Cysticercosis is a preventable disease that can be avoided by following some simple measures of hygiene and sanitation. The main strategies for preventing cysticercosis are:
- Breaking the cycle of transmission between humans and pigs. This can be achieved by:
- Treating people who have intestinal tapeworm infection with praziquantel or niclosamide to eliminate the adult worms and prevent the shedding of eggs in feces.
- Providing adequate sanitation facilities and promoting safe disposal of human feces to prevent environmental contamination with tapeworm eggs.
- Restricting the access of pigs to human feces and providing them with clean water and feed.
- Inspecting pork for cysticerci at slaughterhouses and condemning infected meat.
- Freezing or cooking pork thoroughly before consumption to kill any cysticerci present.
- Educating the public about the risk factors and symptoms of cysticercosis. This can be done by:
- Raising awareness about the life cycle of T. solium and how it causes cysticercosis in humans and pigs.

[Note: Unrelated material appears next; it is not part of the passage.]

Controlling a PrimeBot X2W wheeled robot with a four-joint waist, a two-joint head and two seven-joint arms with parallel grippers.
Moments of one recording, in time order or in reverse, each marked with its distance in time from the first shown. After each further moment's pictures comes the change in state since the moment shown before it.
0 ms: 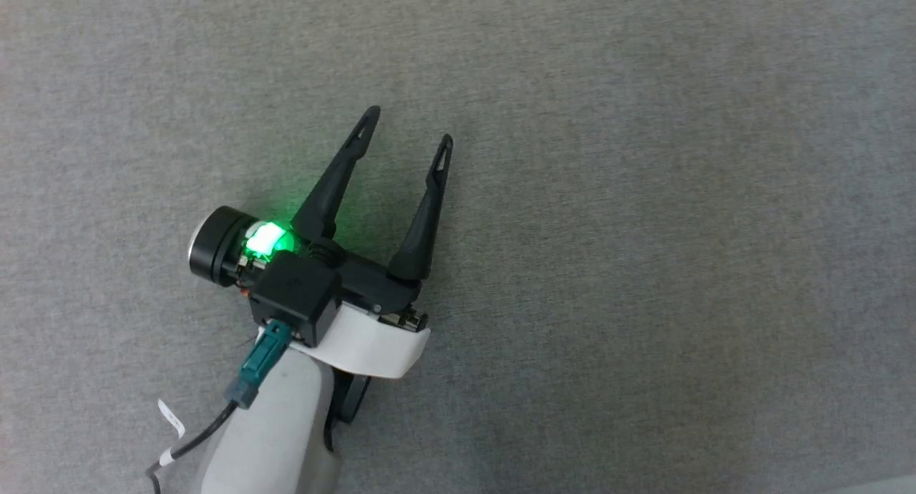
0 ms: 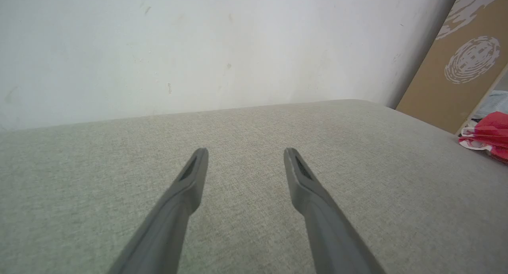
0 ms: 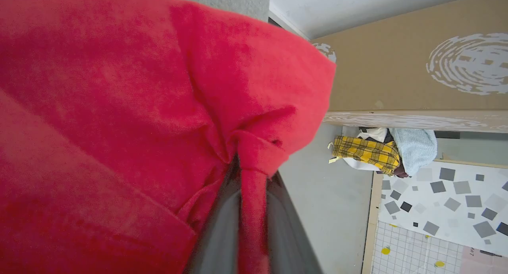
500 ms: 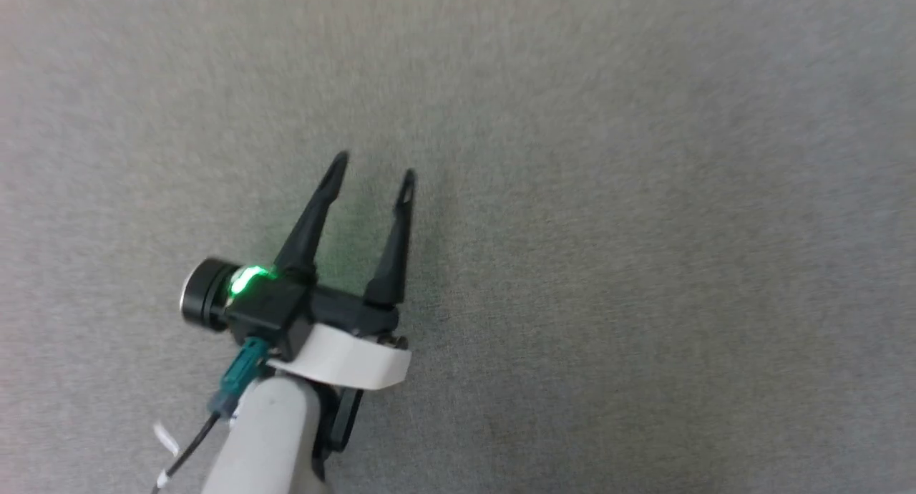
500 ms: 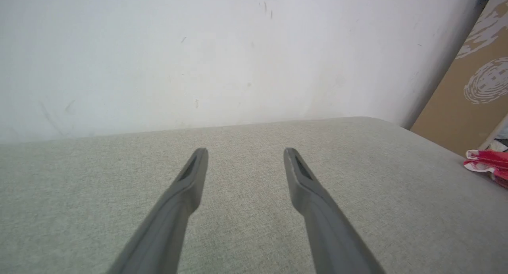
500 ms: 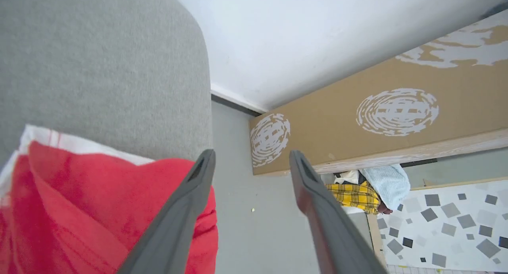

- Encouraging people to seek medical attention if they have signs or symptoms of cysticercosis, such as seizures, headaches, vision problems, or skin nodules.
- Advising people to wash their hands with soap and water after using the toilet, changing diapers, and before handling food.
- Teaching children the importance of washing hands to prevent infection.
- Washing and peeling all raw vegetables and fruits before eating.
- Using good food and water safety practices while traveling in developing countries where cysticercosis is endemic.
- Vaccinating pigs against T. solium infection. This can be done by:
- Developing and distributing effective vaccines that induce short-term immunity in pigs against T. solium infection.
- Using recombinant vaccines that express oncosphere antigens such as TSOL18 and TSOL45 that have shown high protection rates in vaccine trials.
- Combining vaccination with deworming of pigs to reduce the parasite burden and transmission potential.
By implementing these prophylactic measures, cysticercosis can be controlled and eventually eliminated as a public health problem.